** Given entries follows **
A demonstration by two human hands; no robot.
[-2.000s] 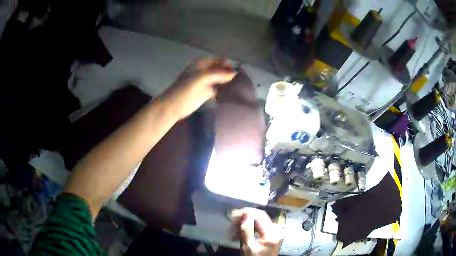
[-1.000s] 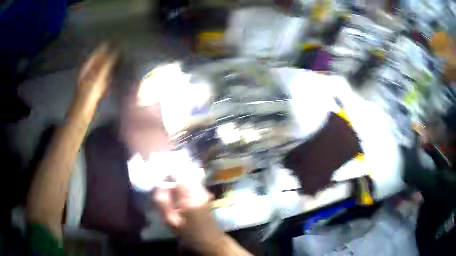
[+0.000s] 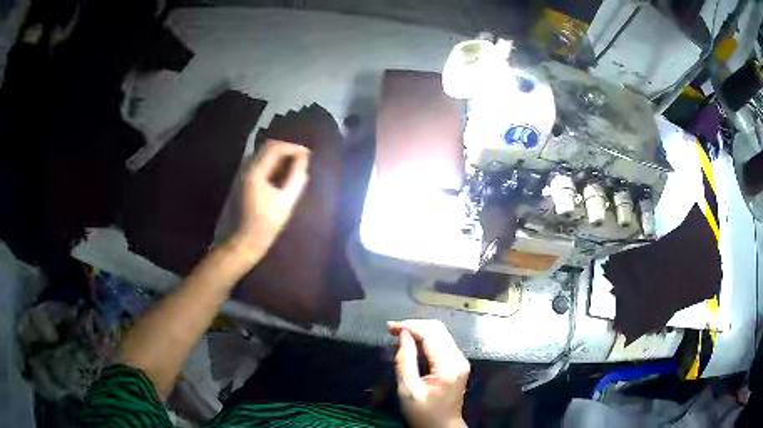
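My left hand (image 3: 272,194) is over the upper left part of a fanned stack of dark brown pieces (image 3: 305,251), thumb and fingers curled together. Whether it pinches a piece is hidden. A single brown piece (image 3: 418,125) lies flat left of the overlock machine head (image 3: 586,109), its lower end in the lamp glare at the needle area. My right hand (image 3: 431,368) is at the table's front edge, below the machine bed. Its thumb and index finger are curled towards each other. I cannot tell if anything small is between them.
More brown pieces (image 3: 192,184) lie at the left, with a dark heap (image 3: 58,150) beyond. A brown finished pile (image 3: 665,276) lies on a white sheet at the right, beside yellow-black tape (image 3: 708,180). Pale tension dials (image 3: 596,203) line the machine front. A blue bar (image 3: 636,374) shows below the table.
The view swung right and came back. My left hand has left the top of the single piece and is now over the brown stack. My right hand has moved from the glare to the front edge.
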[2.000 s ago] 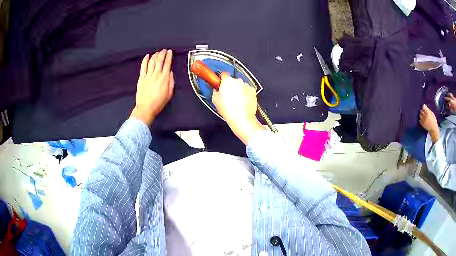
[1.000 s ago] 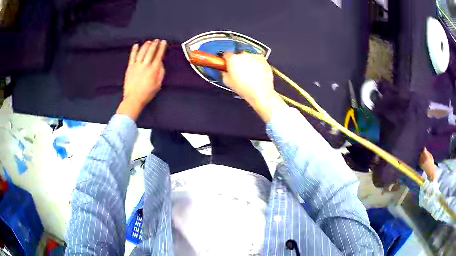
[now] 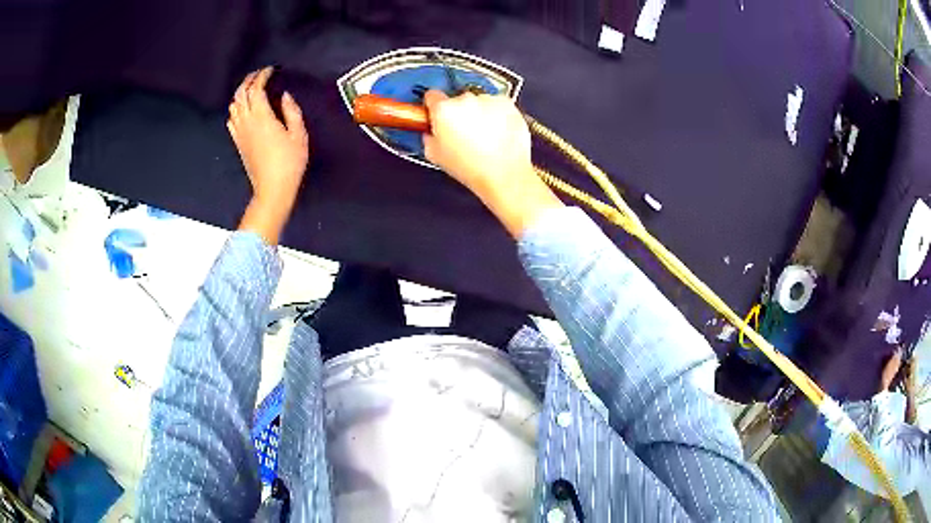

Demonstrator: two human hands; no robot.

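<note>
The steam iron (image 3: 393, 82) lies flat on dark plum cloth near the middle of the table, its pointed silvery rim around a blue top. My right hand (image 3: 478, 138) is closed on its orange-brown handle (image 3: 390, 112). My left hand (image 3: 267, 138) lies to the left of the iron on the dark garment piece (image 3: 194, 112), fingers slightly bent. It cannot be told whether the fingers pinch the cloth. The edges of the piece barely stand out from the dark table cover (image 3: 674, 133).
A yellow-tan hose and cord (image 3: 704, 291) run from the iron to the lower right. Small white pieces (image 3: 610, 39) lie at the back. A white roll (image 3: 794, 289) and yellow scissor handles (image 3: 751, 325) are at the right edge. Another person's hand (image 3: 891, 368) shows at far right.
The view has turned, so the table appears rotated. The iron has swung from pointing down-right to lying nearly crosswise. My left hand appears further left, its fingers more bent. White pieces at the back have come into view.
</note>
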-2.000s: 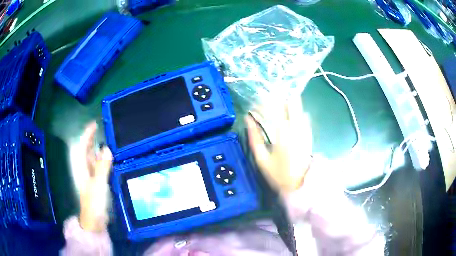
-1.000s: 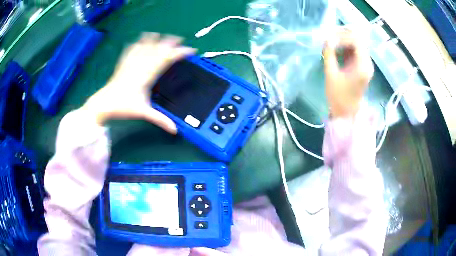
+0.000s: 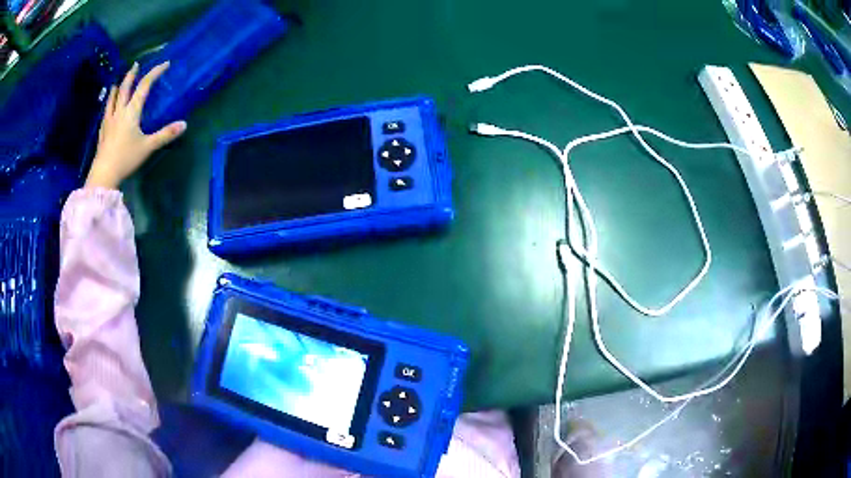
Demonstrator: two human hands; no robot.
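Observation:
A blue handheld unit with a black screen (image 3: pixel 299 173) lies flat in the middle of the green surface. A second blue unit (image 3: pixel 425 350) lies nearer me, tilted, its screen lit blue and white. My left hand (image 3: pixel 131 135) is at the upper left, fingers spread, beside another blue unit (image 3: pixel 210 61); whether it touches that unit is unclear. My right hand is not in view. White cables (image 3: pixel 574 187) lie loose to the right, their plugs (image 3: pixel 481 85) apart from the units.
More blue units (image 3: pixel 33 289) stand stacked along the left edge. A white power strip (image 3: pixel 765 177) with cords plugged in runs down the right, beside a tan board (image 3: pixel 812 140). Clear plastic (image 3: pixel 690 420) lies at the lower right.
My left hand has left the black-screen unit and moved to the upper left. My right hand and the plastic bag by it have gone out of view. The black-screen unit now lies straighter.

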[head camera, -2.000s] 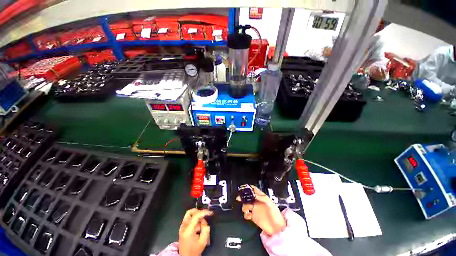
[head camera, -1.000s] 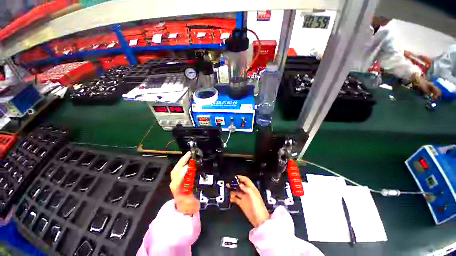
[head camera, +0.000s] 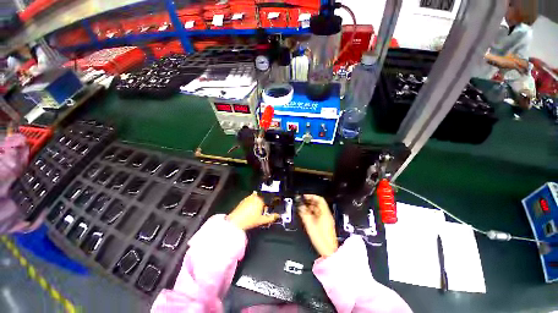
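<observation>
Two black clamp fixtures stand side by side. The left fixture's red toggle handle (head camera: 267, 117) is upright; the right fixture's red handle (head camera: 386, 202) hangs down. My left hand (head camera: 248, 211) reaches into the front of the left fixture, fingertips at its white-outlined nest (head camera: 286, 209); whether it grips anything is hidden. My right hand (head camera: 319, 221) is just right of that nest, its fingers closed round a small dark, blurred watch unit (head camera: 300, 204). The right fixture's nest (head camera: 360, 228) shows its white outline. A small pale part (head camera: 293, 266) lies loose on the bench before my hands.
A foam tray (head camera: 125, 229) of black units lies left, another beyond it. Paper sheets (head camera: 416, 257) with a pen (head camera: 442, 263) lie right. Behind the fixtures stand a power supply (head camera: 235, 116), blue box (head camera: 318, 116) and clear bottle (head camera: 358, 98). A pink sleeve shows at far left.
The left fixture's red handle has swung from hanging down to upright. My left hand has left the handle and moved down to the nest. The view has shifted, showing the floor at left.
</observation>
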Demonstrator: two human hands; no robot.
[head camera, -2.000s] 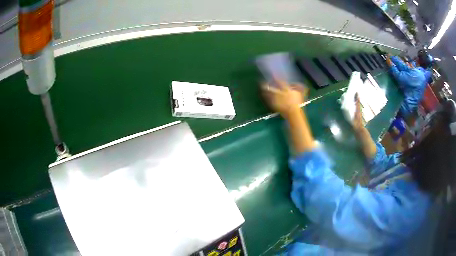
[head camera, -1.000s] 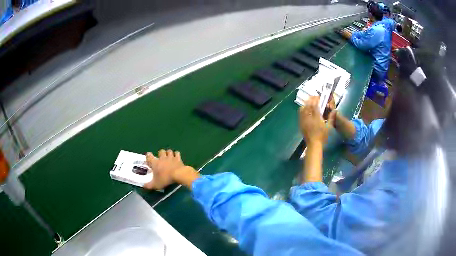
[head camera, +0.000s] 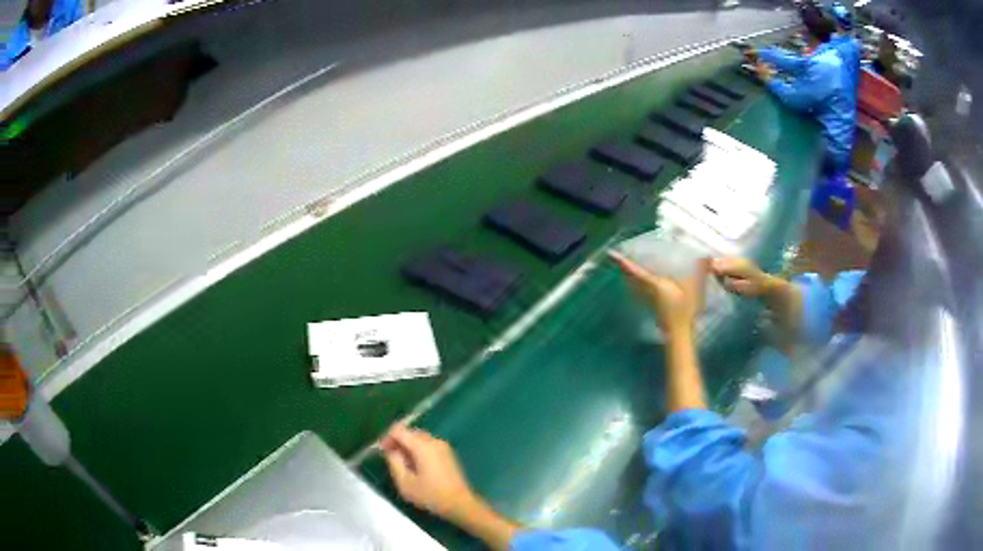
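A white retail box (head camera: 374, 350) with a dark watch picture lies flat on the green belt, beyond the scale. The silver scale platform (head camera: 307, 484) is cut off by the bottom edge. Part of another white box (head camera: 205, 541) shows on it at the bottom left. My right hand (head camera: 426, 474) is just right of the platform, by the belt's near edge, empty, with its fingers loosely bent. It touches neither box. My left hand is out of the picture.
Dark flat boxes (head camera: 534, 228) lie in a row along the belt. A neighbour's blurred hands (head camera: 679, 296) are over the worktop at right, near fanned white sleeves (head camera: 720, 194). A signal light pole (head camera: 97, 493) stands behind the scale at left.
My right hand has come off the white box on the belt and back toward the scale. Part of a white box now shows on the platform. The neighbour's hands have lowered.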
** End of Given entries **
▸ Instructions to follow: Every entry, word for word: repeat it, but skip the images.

▸ Answer space:
A demonstration by two human hands; no robot.
[-2.000s] 
[-1.000s] 
[+0.000s] 
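My left hand (image 3: 272,194) is over the upper left part of a fanned stack of dark brown pieces (image 3: 305,251), thumb and fingers curled together. Whether it pinches a piece is hidden. A single brown piece (image 3: 418,125) lies flat left of the overlock machine head (image 3: 586,109), its lower end in the lamp glare at the needle area. My right hand (image 3: 431,368) is at the table's front edge, below the machine bed. Its thumb and index finger are curled towards each other. I cannot tell if anything small is between them.
More brown pieces (image 3: 192,184) lie at the left, with a dark heap (image 3: 58,150) beyond. A brown finished pile (image 3: 665,276) lies on a white sheet at the right, beside yellow-black tape (image 3: 708,180). Pale tension dials (image 3: 596,203) line the machine front. A blue bar (image 3: 636,374) shows below the table.
The view swung right and came back. My left hand has left the top of the single piece and is now over the brown stack. My right hand has moved from the glare to the front edge.
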[2.000 s ago] 
[1.000 s ago] 
[now] 

Demonstrator: two human hands; no robot.

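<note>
The steam iron (image 3: 393, 82) lies flat on dark plum cloth near the middle of the table, its pointed silvery rim around a blue top. My right hand (image 3: 478, 138) is closed on its orange-brown handle (image 3: 390, 112). My left hand (image 3: 267, 138) lies to the left of the iron on the dark garment piece (image 3: 194, 112), fingers slightly bent. It cannot be told whether the fingers pinch the cloth. The edges of the piece barely stand out from the dark table cover (image 3: 674, 133).
A yellow-tan hose and cord (image 3: 704, 291) run from the iron to the lower right. Small white pieces (image 3: 610, 39) lie at the back. A white roll (image 3: 794, 289) and yellow scissor handles (image 3: 751, 325) are at the right edge. Another person's hand (image 3: 891, 368) shows at far right.
The view has turned, so the table appears rotated. The iron has swung from pointing down-right to lying nearly crosswise. My left hand appears further left, its fingers more bent. White pieces at the back have come into view.
</note>
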-2.000s: 
-1.000s: 
+0.000s: 
Demonstrator: two human hands; no robot.
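Observation:
A blue handheld unit with a black screen (image 3: pixel 299 173) lies flat in the middle of the green surface. A second blue unit (image 3: pixel 425 350) lies nearer me, tilted, its screen lit blue and white. My left hand (image 3: pixel 131 135) is at the upper left, fingers spread, beside another blue unit (image 3: pixel 210 61); whether it touches that unit is unclear. My right hand is not in view. White cables (image 3: pixel 574 187) lie loose to the right, their plugs (image 3: pixel 481 85) apart from the units.
More blue units (image 3: pixel 33 289) stand stacked along the left edge. A white power strip (image 3: pixel 765 177) with cords plugged in runs down the right, beside a tan board (image 3: pixel 812 140). Clear plastic (image 3: pixel 690 420) lies at the lower right.
My left hand has left the black-screen unit and moved to the upper left. My right hand and the plastic bag by it have gone out of view. The black-screen unit now lies straighter.
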
[head camera, -2.000s] 
[head camera, -1.000s] 
[head camera, +0.000s] 
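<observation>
Two black clamp fixtures stand side by side. The left fixture's red toggle handle (head camera: 267, 117) is upright; the right fixture's red handle (head camera: 386, 202) hangs down. My left hand (head camera: 248, 211) reaches into the front of the left fixture, fingertips at its white-outlined nest (head camera: 286, 209); whether it grips anything is hidden. My right hand (head camera: 319, 221) is just right of that nest, its fingers closed round a small dark, blurred watch unit (head camera: 300, 204). The right fixture's nest (head camera: 360, 228) shows its white outline. A small pale part (head camera: 293, 266) lies loose on the bench before my hands.
A foam tray (head camera: 125, 229) of black units lies left, another beyond it. Paper sheets (head camera: 416, 257) with a pen (head camera: 442, 263) lie right. Behind the fixtures stand a power supply (head camera: 235, 116), blue box (head camera: 318, 116) and clear bottle (head camera: 358, 98). A pink sleeve shows at far left.
The left fixture's red handle has swung from hanging down to upright. My left hand has left the handle and moved down to the nest. The view has shifted, showing the floor at left.
</observation>
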Demonstrator: two human hands; no robot.
[head camera, -2.000s] 
[head camera, -1.000s] 
[head camera, +0.000s] 
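A white retail box (head camera: 374, 350) with a dark watch picture lies flat on the green belt, beyond the scale. The silver scale platform (head camera: 307, 484) is cut off by the bottom edge. Part of another white box (head camera: 205, 541) shows on it at the bottom left. My right hand (head camera: 426, 474) is just right of the platform, by the belt's near edge, empty, with its fingers loosely bent. It touches neither box. My left hand is out of the picture.
Dark flat boxes (head camera: 534, 228) lie in a row along the belt. A neighbour's blurred hands (head camera: 679, 296) are over the worktop at right, near fanned white sleeves (head camera: 720, 194). A signal light pole (head camera: 97, 493) stands behind the scale at left.
My right hand has come off the white box on the belt and back toward the scale. Part of a white box now shows on the platform. The neighbour's hands have lowered.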

This exercise calls for no further output.